Ddx6, also known as Rck/p54, is a member of the DEAD-box family of helicases highly conserved from unicellular eukaryotes to vertebrates. It is an essential component of cytoplasmic RNA-processing bodies (P-bodies) and plays a crucial role in multiple post-transcriptional processes such as mRNA storage, translational repression, and decay [3]. It is also involved in pathways like miRNA-mediated gene silencing, alternative translation initiation, and RNA editing [3,7]. In addition, Ddx6 has been implicated in the regulation of cell fate transitions, stress granule and P-body assembly, and immune-related regulatory networks, making it a key player in maintaining cellular homeostasis [1,2,4]. Genetic models, especially knockout (KO) and conditional knockout (CKO) mouse models, are valuable tools for studying its functions.

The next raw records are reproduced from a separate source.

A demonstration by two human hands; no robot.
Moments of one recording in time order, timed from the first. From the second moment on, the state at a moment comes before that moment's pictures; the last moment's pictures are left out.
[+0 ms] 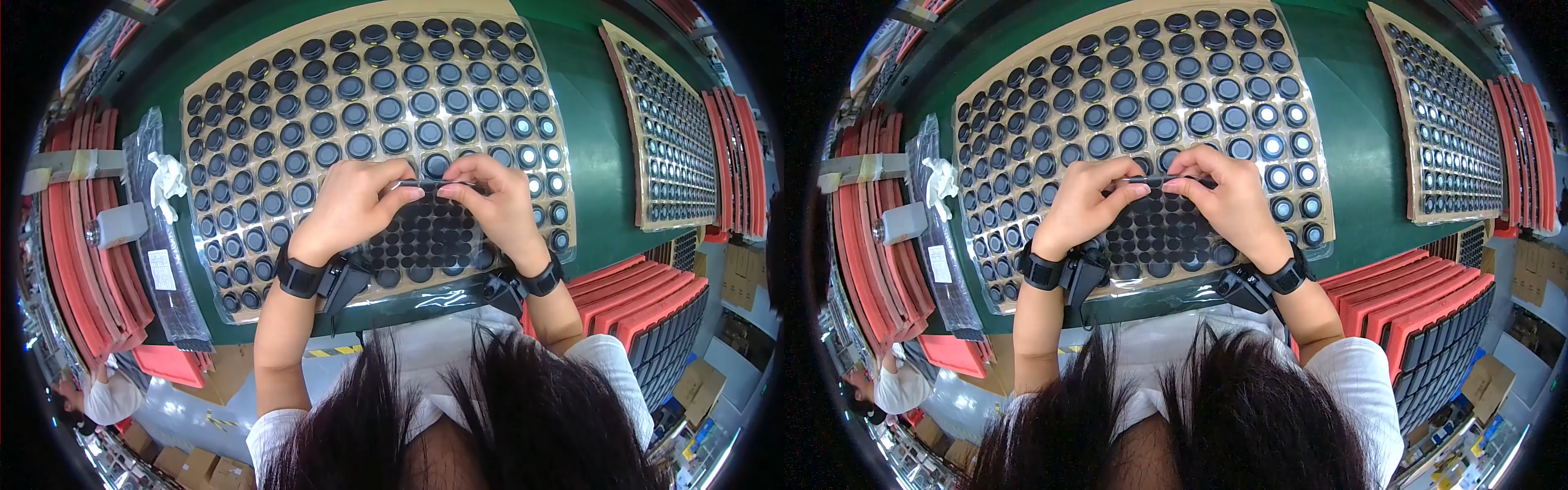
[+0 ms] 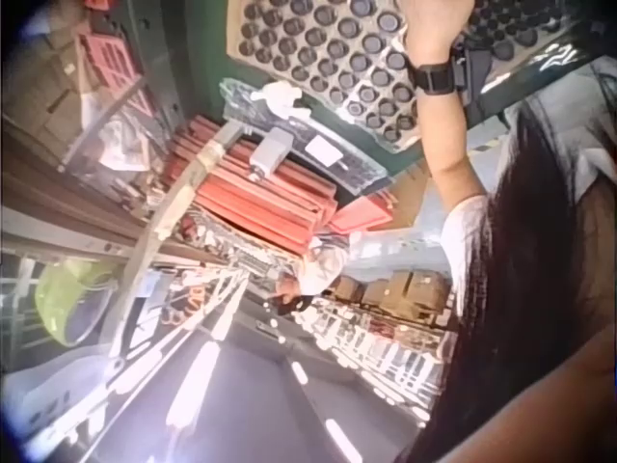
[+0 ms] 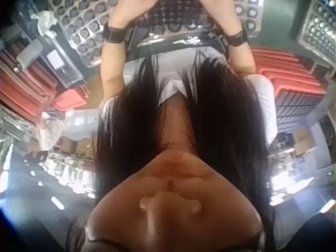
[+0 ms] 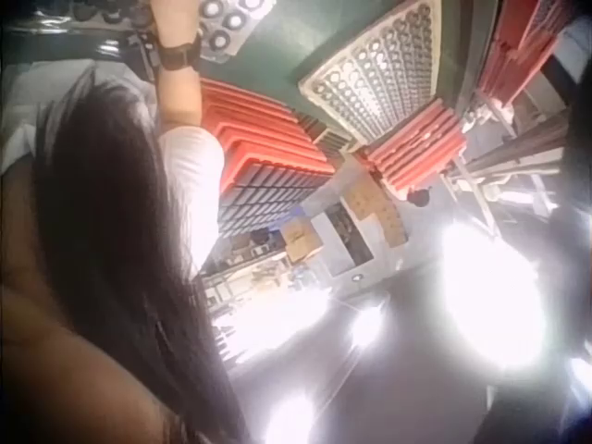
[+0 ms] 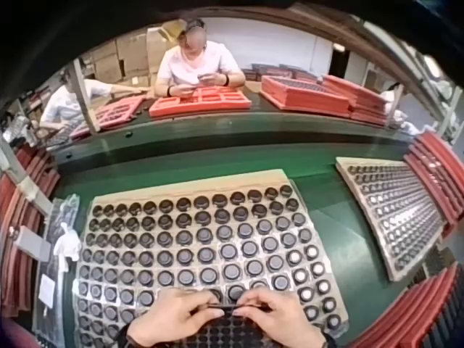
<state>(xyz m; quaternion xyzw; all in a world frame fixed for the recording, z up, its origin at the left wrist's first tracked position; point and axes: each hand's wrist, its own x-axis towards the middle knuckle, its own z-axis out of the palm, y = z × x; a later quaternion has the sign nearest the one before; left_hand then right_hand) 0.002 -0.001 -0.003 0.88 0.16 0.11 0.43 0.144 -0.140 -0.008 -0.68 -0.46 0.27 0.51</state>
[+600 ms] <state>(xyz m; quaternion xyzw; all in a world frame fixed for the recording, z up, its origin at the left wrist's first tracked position) 0.001 -0.001 0.000 0.89 0.16 0.07 0.42 0.146 -0.139 -0.006 -0.69 -0.55 0.19 0.43</state>
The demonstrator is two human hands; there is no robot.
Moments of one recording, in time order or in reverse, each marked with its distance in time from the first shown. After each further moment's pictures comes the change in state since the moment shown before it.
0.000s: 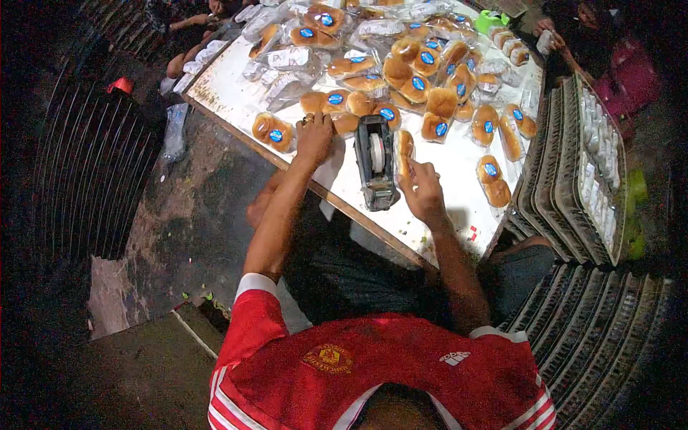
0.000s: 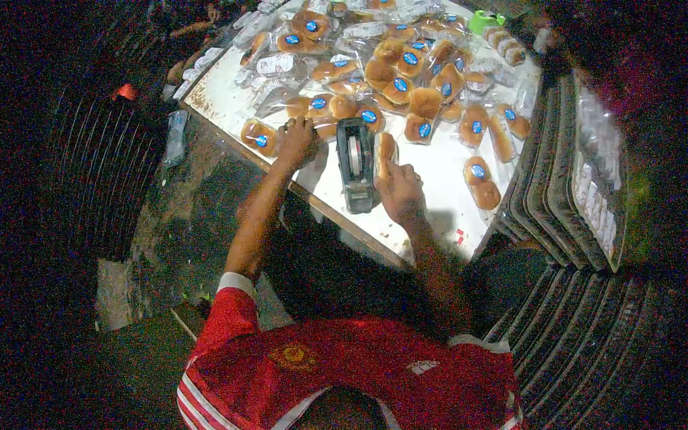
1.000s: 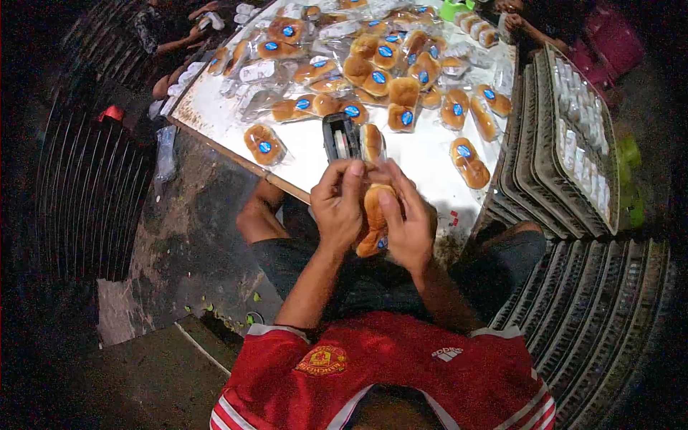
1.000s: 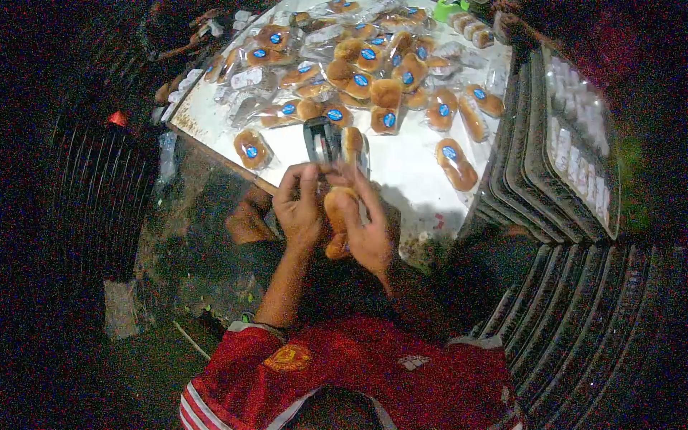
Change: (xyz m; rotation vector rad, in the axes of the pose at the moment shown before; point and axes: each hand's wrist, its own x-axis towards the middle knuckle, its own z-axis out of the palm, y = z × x) left_hand -0.111 0.190 -0.173 -1.607 0.301 -0.328; right_hand -0.052 -0.115 -0.111 0.830 0.174 0.145
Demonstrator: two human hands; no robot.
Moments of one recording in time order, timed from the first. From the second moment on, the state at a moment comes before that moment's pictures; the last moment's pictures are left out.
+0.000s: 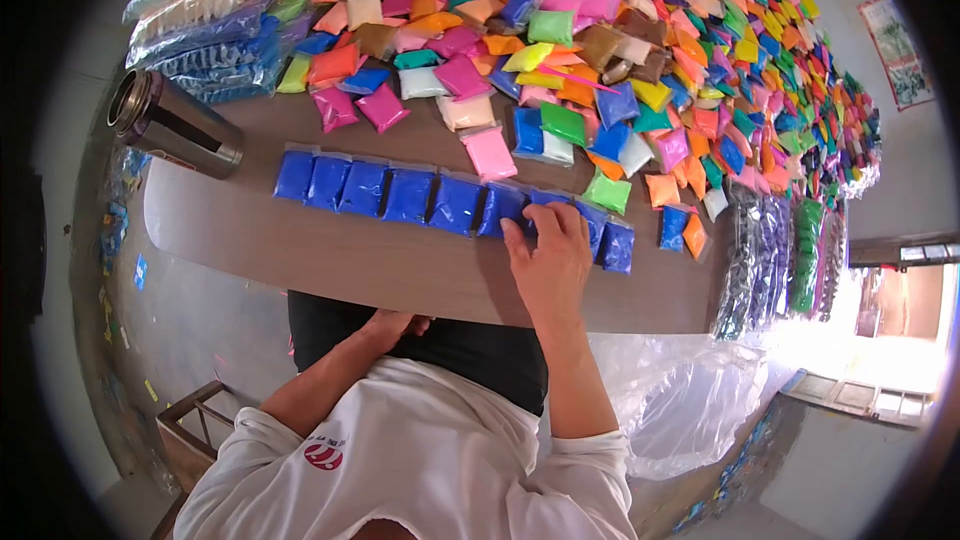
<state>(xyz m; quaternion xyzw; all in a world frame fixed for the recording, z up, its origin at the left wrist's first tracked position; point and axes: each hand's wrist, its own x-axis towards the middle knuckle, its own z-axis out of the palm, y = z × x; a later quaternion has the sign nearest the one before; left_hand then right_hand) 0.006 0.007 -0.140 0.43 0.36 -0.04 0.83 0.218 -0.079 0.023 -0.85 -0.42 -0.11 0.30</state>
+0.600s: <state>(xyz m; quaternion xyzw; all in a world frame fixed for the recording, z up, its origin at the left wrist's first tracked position) 0.008 0.012 -0.135 0.45 0.33 -0.01 0.83 0.171 0.000 0.028 -0.81 -0.51 -0.02 0.30</state>
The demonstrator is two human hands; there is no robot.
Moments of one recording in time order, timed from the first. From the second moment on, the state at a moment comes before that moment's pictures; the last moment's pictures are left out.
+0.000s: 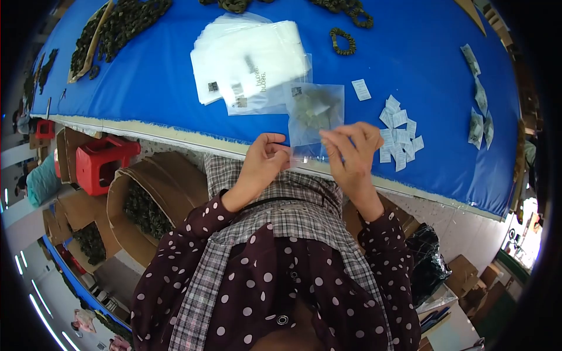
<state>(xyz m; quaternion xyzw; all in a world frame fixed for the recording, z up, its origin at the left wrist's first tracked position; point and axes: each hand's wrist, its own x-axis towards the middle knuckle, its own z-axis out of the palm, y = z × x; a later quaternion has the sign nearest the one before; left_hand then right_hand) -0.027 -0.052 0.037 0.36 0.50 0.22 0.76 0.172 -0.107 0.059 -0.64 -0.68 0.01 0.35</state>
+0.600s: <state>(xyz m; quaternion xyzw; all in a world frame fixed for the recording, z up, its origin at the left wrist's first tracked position) -0.016 -0.063 0.030 0.37 0.52 0.31 0.71 0.133 -0.137 0.028 -0.62 -0.58 0.19 0.50</state>
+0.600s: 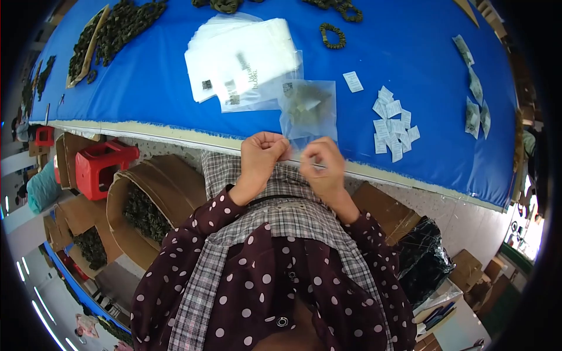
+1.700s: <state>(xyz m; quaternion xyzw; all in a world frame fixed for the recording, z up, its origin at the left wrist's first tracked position) 0.052 0.051 0.069 0.75 0.25 0.52 0.32 0.230 -0.077 0.068 -0.54 -0.44 0.23 0.68</state>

Suppression of Ddx6 in human and mouse primed embryonic stem cells endows them with a differentiation-resistant, “hyper-pluripotent” state and enables easy reprogramming to a naive state [1]. In adult progenitors, Ddx6 controls the balance between self-renewal and differentiation in a context-dependent manner [1]. Ddx6-silencing in non-immune cells suppresses the NF-κB pathway and inhibits activation of the IL-6 amplifier, while its overexpression enhances NF-κB promoter activity, suggesting its involvement in the pathogenesis of inflammatory diseases [5]. In pancreatic cancer, compared with adjacent tissues, Ddx6 expression is abnormally increased in human pancreatic cancer tissues, and overexpression promotes cancer cell proliferation and tumor formation, while knockdown has the opposite effects [6].

In conclusion, Ddx6 is a multifunctional regulator in post-transcriptional gene expression. Studies using KO/CKO mouse models have revealed its significance in cell fate determination, stress response, and the pathogenesis of inflammatory and cancerous diseases. Understanding Ddx6's functions provides insights into biological processes and may offer potential therapeutic targets for related diseases.